Abhay Pandey, partner at growth-stage venture capital firm A91 Partners, suggests a cautious approach.

“Borrowing money against your equity as collateral is a very risky strategy. I think most founders will not do it and most boards will not recommend it,” he told Entrackr.

Pandey further said that startups thought that their equity value was inflated but they didn’t realize it while lenders took collateral and thought that they were very secure.

“Both [startups and lenders] were wrong. Companies were also wrong to borrow large loans for acquisitions because they thought we can buy something and then I get valued more because I’m buying something with cheaper valuations,” he added.
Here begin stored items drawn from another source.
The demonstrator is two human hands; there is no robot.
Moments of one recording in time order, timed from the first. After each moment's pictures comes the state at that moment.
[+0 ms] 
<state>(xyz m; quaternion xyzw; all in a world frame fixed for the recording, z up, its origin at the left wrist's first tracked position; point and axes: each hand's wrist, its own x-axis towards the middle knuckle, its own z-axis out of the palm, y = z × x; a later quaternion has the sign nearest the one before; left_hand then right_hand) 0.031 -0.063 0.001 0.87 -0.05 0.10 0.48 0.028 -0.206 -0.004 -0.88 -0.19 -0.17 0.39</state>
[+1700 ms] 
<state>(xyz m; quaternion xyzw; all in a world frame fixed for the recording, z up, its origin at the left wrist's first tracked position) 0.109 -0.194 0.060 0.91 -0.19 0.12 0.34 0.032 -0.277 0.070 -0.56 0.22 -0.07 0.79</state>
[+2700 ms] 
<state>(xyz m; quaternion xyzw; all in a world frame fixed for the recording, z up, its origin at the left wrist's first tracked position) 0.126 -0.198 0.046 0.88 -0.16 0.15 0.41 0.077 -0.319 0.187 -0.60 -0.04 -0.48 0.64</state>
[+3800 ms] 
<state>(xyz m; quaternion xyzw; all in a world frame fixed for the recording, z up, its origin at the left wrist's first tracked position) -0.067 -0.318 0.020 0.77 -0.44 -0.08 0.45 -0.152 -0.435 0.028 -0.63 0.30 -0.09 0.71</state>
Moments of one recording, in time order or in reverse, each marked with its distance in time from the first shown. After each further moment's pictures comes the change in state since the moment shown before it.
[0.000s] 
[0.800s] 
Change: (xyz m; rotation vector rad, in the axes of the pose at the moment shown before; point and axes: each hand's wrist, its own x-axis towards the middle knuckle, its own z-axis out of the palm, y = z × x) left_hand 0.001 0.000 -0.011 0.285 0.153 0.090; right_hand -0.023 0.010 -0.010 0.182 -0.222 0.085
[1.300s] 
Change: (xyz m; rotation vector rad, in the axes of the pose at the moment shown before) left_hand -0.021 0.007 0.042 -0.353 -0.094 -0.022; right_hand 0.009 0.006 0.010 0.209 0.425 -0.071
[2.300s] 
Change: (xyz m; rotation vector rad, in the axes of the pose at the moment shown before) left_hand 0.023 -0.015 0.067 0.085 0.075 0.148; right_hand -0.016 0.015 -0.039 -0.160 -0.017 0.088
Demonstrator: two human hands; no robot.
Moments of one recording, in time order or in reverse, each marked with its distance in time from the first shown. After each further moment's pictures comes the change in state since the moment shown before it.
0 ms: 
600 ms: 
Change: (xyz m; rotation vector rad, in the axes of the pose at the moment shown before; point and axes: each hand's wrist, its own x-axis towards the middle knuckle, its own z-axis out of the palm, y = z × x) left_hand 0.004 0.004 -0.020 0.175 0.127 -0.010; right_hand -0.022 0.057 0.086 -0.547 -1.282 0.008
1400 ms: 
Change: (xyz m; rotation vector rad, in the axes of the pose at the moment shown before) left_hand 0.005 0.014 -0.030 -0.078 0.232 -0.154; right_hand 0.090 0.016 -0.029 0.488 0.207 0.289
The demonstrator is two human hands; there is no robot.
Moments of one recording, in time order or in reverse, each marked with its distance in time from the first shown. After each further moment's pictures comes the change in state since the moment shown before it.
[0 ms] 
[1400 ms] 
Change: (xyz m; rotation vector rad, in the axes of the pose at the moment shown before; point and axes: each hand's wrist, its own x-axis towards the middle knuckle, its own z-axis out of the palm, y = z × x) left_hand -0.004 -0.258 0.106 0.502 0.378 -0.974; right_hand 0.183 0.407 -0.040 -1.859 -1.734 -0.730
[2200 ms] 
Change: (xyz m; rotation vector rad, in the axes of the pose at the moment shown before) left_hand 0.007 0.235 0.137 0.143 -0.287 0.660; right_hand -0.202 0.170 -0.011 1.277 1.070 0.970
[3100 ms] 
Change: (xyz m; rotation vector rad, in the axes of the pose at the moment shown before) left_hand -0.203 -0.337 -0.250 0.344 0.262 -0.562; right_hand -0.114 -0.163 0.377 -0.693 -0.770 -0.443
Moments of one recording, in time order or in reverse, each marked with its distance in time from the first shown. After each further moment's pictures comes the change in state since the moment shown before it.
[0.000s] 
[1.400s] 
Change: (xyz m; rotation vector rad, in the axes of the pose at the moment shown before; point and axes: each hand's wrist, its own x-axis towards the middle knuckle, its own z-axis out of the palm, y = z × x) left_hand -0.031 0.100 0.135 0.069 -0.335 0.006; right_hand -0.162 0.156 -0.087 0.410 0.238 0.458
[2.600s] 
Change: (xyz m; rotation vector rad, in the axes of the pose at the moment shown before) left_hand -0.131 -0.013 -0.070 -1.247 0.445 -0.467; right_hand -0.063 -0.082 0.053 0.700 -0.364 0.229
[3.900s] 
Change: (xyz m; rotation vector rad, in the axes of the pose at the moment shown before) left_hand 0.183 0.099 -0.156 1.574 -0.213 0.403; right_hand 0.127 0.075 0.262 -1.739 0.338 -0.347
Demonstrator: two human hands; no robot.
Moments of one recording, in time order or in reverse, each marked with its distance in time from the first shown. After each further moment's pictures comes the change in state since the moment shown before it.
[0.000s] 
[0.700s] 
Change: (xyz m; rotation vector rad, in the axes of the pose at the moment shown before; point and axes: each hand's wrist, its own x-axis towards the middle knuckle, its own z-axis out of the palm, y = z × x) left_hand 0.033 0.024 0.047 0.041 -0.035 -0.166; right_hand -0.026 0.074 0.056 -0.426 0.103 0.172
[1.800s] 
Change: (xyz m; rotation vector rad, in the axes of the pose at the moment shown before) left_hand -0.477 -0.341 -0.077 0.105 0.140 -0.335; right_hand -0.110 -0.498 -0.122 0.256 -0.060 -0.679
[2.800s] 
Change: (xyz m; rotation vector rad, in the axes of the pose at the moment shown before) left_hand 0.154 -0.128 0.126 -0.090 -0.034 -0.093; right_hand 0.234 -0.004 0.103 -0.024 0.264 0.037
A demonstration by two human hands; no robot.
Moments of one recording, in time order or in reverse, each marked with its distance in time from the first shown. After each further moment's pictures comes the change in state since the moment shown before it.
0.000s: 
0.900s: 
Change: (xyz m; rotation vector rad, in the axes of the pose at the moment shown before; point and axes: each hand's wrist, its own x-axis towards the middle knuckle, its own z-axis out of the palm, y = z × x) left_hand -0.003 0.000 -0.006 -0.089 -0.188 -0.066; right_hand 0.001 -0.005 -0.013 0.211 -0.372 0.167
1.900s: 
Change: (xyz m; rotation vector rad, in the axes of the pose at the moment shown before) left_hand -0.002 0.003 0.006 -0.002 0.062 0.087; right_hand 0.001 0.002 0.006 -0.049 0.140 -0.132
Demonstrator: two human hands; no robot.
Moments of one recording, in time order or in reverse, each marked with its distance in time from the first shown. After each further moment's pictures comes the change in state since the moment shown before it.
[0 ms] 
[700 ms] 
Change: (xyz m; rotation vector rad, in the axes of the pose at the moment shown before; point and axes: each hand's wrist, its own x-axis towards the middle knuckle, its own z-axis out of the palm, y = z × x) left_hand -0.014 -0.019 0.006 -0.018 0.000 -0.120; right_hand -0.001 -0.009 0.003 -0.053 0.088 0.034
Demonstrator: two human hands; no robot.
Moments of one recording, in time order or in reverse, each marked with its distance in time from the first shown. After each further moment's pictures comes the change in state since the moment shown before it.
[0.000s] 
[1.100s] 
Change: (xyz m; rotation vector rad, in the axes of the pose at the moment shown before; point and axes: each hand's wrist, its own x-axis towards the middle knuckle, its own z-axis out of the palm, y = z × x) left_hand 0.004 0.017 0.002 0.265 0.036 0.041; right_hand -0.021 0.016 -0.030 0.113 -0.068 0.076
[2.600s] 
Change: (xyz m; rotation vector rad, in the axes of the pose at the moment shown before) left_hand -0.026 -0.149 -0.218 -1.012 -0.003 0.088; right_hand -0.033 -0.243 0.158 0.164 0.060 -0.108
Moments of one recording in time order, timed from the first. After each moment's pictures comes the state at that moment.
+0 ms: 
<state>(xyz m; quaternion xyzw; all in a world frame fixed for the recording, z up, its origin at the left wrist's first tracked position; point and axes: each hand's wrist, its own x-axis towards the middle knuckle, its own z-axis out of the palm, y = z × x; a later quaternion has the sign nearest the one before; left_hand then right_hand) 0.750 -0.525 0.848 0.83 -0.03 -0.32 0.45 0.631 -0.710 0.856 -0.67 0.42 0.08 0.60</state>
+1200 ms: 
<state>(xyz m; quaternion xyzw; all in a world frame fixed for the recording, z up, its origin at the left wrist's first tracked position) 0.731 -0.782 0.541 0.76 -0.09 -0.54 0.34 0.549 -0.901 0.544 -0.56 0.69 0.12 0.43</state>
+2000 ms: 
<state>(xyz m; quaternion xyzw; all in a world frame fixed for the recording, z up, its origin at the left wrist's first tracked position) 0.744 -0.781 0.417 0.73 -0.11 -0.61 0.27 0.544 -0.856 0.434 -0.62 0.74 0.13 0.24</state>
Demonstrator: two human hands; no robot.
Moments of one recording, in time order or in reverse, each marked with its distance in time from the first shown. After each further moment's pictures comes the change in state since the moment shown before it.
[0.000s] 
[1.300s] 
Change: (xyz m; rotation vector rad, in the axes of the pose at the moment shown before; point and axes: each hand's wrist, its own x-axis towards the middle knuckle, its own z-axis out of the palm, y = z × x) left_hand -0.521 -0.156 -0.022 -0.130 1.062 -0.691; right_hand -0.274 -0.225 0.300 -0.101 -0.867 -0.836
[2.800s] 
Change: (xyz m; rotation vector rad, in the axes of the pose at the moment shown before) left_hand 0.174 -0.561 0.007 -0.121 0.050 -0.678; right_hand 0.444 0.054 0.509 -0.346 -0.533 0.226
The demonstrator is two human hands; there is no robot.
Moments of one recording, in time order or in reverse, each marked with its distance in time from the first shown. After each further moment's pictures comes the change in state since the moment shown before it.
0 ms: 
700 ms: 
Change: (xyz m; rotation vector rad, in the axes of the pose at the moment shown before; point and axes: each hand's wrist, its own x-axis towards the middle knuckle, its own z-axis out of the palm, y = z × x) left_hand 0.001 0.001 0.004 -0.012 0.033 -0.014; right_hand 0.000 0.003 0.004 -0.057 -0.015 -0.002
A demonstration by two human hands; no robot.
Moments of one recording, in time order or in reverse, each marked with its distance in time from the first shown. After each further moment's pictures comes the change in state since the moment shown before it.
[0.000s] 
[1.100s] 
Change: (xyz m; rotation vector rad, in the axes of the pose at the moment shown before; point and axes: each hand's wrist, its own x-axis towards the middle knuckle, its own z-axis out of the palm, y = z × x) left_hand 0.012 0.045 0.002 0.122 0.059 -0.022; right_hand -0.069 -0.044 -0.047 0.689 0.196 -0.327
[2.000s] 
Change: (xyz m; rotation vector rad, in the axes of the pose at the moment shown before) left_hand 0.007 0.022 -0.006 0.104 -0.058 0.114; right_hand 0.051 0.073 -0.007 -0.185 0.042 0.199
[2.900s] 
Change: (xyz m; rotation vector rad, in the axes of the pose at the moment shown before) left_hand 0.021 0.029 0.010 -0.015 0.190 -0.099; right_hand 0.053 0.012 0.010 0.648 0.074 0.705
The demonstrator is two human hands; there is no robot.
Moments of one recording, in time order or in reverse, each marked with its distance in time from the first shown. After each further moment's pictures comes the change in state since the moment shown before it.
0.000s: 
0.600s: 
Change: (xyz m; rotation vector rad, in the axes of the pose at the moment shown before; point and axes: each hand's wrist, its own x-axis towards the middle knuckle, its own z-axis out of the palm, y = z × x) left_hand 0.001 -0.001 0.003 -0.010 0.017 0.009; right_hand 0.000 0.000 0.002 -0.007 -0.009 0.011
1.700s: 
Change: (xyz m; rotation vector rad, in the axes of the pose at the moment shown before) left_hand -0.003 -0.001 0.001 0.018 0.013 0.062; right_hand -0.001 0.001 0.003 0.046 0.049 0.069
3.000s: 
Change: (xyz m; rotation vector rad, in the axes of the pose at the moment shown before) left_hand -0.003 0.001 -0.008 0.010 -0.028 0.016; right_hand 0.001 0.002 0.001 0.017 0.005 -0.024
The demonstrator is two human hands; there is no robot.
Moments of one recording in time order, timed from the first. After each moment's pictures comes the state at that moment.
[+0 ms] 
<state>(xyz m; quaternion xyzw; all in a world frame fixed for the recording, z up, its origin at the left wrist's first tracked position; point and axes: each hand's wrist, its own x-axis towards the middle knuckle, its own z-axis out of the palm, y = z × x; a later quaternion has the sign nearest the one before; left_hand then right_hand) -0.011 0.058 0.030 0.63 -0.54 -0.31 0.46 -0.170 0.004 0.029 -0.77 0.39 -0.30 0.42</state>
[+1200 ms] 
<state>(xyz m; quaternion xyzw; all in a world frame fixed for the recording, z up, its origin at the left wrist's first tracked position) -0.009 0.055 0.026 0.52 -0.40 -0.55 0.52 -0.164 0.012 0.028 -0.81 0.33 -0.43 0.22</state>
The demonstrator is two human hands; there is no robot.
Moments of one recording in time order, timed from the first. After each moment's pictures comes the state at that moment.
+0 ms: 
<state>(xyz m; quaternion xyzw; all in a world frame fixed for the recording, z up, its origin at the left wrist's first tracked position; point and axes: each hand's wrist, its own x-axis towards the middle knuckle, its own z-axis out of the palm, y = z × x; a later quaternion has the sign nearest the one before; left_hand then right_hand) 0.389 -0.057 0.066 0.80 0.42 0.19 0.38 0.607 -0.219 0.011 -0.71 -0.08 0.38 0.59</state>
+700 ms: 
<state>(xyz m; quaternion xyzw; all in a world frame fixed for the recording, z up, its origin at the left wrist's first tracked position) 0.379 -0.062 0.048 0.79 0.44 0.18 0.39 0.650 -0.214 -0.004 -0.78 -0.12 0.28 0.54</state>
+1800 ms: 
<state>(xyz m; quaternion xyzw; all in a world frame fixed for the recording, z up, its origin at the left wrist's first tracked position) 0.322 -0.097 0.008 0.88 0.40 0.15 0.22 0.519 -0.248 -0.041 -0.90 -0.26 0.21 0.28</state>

When asked whether companies which raised collateral loans by pledging their shares will get a valuation correction?

Pandey said, “It is case by case, but if you have raised a lot of debt based on some last term valuation and you have to repay that debt by raising equity or some cash flows. It could be very hard.”

Quite simply, the fixed nature of debt, and it’s coming at a very low cost (till recently), seduces many founders into complacency, thinking that if push comes to shove, they can always raise fresh equity to repay. However, as most have discovered, if the market sours so far that easy debt is not available, then equity valuations can never survive such a market too.

Debt, if at all, should perhaps be taken from the equity holders only, in the hope that they will get more flexibility and forbearance in case of a temporary glitch. Otherwise, it is best avoided unless you have the cash flows for it. A short term bridge round of debt while expected equity inflows came through the paperwork was the preferred route till a few years back. It would be safe to say that in this case, the ‘traditional’ way makes more sense.